Statement
Centred around a unique process of freezing and thawing water based colour, my paintings, composed of discreet frozen forms, melt and interact with each other, capturing the results of transformative processes; liquid to solid, three dimensional to two dimensional, order to chaos. Through painting with ice, I am exploring the nature of chance and control, along with colour, geometry and visual sensation.
Current paintings focus on making complex work with the minimum of means. The coloured ice forms are circular, placed in an evenly spaced grid arrangement. This ‘all over’ approach denies traditional artistic compositional devices, and also suggests the grids continuation beyond the picture plane. To me the grid represents order, an underlying mathematical structure. The grid also represents a high degree of entropy, as there are far more ways for the forms to be arranged randomly than to exist in equally spaced alignment.

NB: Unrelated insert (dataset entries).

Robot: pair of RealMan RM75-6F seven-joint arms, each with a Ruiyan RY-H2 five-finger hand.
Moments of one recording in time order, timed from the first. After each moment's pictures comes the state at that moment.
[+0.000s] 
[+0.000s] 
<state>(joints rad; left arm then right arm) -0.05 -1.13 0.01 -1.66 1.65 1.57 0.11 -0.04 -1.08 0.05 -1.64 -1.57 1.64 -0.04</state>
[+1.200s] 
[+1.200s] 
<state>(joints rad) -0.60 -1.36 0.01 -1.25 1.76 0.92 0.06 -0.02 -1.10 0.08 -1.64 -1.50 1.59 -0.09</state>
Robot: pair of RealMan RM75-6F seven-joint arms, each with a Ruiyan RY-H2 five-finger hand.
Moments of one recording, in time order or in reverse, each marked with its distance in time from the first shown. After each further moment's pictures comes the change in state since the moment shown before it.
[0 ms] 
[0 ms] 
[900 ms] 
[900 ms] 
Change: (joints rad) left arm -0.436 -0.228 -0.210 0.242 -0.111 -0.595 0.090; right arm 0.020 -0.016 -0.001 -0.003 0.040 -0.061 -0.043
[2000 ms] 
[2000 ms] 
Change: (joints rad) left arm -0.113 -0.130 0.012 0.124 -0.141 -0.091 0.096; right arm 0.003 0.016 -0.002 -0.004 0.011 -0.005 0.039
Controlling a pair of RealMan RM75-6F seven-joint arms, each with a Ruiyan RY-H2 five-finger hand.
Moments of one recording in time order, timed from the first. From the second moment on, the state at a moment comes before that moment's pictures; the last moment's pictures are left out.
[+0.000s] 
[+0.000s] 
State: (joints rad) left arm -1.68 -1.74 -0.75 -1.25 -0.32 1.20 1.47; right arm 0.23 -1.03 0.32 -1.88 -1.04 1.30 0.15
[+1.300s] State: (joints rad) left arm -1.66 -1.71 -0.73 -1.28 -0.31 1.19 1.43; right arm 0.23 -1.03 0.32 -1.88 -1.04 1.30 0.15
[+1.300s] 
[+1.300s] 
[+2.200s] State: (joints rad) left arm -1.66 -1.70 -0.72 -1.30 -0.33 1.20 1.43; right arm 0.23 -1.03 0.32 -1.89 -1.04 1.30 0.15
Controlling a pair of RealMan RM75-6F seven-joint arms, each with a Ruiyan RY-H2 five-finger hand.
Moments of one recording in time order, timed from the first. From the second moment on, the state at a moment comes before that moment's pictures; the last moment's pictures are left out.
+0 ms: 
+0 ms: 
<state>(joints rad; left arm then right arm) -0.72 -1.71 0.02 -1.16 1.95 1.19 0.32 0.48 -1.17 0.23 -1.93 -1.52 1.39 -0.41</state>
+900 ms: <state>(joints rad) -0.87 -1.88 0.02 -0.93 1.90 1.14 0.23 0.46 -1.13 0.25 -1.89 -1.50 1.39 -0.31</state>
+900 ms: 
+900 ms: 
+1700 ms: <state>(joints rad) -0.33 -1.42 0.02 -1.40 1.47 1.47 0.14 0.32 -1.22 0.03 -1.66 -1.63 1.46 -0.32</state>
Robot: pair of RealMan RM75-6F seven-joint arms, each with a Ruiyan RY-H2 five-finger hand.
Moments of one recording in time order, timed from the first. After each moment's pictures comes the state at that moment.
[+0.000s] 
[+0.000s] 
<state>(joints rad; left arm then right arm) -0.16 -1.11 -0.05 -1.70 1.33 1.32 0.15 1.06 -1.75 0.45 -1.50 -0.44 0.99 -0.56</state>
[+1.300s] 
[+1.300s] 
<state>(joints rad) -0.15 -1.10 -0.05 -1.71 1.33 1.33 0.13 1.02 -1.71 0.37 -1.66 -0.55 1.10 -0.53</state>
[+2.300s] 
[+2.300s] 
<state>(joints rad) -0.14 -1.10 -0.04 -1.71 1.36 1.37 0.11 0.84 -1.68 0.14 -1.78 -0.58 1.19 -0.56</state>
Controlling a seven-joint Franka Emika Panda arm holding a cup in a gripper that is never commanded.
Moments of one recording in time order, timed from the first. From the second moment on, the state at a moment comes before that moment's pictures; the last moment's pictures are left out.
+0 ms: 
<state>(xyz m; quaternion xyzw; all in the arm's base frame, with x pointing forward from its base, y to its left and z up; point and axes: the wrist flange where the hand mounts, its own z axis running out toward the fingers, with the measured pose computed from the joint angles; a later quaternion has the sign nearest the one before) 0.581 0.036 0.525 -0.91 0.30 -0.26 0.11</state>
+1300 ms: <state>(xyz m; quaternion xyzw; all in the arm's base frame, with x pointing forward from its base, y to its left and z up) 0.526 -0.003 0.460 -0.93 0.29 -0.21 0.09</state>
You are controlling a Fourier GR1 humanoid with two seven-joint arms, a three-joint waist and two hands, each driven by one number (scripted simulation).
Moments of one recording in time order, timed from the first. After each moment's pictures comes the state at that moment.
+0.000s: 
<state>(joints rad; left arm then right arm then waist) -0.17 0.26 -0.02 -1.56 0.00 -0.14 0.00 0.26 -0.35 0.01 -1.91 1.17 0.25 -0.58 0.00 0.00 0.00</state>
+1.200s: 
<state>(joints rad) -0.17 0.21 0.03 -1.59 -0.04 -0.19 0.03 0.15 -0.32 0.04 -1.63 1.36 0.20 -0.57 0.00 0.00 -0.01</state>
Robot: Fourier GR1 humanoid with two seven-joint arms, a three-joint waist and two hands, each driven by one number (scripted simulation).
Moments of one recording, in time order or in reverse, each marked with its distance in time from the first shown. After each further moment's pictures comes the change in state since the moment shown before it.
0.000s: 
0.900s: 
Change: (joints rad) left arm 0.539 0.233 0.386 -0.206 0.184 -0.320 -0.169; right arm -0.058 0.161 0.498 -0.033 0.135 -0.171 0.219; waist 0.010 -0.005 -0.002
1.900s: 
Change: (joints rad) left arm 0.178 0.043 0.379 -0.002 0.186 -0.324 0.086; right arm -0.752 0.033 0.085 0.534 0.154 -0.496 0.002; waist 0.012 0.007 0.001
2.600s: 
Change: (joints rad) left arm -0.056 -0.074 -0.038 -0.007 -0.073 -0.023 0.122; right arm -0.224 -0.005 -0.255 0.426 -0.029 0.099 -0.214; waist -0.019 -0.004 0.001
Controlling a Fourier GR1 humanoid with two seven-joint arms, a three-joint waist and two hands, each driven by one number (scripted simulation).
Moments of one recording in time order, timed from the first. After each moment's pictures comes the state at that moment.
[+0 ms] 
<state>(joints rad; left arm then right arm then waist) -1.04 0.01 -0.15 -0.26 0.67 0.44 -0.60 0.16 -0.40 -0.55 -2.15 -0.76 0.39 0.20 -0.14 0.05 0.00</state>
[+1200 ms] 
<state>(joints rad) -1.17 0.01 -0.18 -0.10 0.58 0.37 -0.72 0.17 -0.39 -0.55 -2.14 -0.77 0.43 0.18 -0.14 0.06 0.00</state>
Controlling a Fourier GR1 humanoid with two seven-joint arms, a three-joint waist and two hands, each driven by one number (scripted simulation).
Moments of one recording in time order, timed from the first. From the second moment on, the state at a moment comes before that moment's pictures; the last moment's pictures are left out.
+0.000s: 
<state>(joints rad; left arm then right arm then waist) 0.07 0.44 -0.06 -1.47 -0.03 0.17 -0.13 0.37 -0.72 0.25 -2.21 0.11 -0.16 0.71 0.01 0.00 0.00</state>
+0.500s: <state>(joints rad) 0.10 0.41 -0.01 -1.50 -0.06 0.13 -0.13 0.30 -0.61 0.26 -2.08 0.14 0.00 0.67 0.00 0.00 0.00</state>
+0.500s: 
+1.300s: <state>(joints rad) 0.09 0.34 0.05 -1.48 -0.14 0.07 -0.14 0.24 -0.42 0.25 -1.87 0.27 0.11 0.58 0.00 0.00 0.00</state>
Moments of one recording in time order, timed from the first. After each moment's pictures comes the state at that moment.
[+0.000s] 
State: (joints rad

The most recent series of work is based around the idea of all possible variations within a closed system. Each piece is composed of a grid of 875 individual forms, from a palette of 17 predetermined colours laid out at random. This means the amount of possible unique combinations is 17^875 . This is a number with 1000 digits. The estimated number of atoms in the observable universe is a number which is only 93 digits long.
Circles seem to me to be the most ‘neutral’ of all possible forms, perfectly symmetrical, and at once self contained but infinite. The circle also recalls orbits, like those of planets, galaxies or the particles within atoms. The ice replaces the brush as a vehicle for the application of paint, tracing and recording movement. Creating individual, independent forms of frozen paint, thousands of chance interactions occur, the colour reaching out in the spaces between the forms, akin to the propagation of energy fields of fundamental forces, reminiscent of neurones making connections.
My paintings explore ‘Process Painting’, but they are also a synthesis of Hard Edged Abstraction and Colour Field Painting. The mix of intuitive and experimentation-based approaches of painters like Bridget Riley and Ian Davenport have been very important to me. I have also been equally inspired by Morris Louis, Ellsworth Kelly, Callum Innes, and Agnes Martin, whose painterly methodologies all share a commitment to an overarching system or technique based approach, and an exploration of the power of colour.
Working within preset boundaries, or imposing strict limitations on the creative process, generates deep and interesting ideas, allowing me to pass through into new process based, conceptual and artistic spaces, full of possibilities. The grid structure, colour and techniques in my work are all constrained in some way, yet I do not experience any feeling of limitation. The possibilities within these spaces seem limitless.
I often compare my work to musical composition: each individual ice form as a note, with its own colour, interacting together to create phrases, which join to make passages of varying lengths, tones and intensities. Taken overall, a painting can be seen as the capture of a performance, with harmonies, dissonances, counterpoint and rhythm. These musical similarities also reference to the often observed parallels between music, mathematics and physics. The vibrations of reality.